▶ **EXERCISE BRIEF**
Please repeat the lines of the material below exactly, starting with the one that contains "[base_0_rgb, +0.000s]" and ending with the last.

==============================

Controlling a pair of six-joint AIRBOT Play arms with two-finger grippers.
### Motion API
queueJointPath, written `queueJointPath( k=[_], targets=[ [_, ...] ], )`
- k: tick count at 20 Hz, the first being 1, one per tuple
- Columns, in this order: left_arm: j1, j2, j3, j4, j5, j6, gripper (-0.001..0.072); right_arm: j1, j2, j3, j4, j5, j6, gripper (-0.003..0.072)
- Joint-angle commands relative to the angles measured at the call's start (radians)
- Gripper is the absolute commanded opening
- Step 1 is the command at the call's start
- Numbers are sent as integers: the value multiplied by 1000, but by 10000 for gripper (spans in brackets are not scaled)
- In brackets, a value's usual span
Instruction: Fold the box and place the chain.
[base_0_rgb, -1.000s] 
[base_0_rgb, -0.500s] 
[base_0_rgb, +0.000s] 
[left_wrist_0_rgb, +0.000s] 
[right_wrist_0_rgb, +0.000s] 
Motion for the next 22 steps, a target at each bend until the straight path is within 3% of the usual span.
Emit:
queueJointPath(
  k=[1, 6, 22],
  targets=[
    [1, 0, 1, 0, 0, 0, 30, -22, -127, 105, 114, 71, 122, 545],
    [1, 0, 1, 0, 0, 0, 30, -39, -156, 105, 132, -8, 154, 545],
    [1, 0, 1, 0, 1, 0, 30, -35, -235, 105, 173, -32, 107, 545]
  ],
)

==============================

▶ **RESPONSE TO THIS TASK**
[base_0_rgb, +0.000s] 
[left_wrist_0_rgb, +0.000s] 
[right_wrist_0_rgb, +0.000s] 
Motion for the next 22 steps, a target at each bend until the straight path is within 3% of the usual span.
Emit:
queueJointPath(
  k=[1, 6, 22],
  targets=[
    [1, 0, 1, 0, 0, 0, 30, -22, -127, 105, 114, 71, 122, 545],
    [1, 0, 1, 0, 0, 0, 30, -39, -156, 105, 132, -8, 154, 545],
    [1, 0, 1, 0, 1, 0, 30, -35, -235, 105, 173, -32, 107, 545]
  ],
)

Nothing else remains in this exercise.